───── Exercise material ─────
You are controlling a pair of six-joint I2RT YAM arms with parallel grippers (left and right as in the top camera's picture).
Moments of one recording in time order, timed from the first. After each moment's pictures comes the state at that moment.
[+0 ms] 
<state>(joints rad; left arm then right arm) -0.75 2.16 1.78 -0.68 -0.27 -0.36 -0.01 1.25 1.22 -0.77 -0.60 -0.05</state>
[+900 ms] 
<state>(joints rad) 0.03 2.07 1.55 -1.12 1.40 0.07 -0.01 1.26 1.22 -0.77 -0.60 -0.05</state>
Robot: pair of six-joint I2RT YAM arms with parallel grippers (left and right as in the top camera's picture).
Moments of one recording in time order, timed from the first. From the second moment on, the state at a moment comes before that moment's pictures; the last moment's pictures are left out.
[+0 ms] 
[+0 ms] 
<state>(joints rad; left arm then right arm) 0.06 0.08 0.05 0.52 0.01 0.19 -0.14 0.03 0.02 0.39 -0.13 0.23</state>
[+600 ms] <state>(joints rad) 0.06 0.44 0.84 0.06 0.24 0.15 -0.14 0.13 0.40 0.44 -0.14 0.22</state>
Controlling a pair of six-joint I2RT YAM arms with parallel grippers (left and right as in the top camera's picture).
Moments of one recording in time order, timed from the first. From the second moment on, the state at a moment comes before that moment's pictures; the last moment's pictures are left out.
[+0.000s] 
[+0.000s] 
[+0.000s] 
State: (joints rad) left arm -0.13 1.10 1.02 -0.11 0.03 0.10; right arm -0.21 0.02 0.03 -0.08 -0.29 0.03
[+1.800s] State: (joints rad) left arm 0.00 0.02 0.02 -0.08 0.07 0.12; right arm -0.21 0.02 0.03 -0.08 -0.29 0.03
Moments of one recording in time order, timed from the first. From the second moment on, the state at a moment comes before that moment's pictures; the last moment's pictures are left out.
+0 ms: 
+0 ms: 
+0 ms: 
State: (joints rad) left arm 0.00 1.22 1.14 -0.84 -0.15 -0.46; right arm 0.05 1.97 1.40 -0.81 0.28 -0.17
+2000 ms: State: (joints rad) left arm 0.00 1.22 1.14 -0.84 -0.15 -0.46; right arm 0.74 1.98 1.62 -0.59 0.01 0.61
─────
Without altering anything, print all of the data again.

:: Output below ::
You are controlling a pair of six-joint I2RT YAM arms with parallel grippers (left and right as in the top camera's picture).
Moments of one recording in time order, timed from the first. After each moment's pictures comes the state at that moment.
[+0 ms] 
<state>(joints rad; left arm then right arm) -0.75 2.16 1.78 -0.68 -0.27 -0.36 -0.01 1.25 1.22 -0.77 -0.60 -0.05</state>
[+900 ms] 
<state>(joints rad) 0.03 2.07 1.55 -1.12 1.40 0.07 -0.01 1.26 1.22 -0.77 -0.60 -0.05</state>
Robot: pair of six-joint I2RT YAM arms with parallel grippers (left and right as in the top camera's picture).
Moments of one recording in time order, timed from the first. From the second moment on, the state at a moment comes before that moment's pictures; the last moment's pictures are left out.
[+0 ms] 
[+0 ms] 
<state>(joints rad; left arm then right arm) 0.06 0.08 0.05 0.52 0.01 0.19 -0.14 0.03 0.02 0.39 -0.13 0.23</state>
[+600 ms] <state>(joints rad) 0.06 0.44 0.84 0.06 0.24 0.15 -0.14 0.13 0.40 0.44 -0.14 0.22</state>
Controlling a pair of six-joint I2RT YAM arms with parallel grippers (left and right as in the top camera's picture).
Moments of one recording in time order, timed from the first. From the second moment on, the state at a moment comes before that moment's pictures; the last moment's pictures are left out.
[+0.000s] 
[+0.000s] 
[+0.000s] 
State: (joints rad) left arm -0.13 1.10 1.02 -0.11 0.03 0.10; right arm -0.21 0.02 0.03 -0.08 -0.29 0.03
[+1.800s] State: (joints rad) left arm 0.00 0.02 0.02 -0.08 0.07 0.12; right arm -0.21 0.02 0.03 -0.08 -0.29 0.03
Moments of one recording in time order, timed from the first. From the second moment on, the state at a moment comes before that moment's pictures; the last moment's pictures are left out.
+0 ms: 
+0 ms: 
+0 ms: 
State: (joints rad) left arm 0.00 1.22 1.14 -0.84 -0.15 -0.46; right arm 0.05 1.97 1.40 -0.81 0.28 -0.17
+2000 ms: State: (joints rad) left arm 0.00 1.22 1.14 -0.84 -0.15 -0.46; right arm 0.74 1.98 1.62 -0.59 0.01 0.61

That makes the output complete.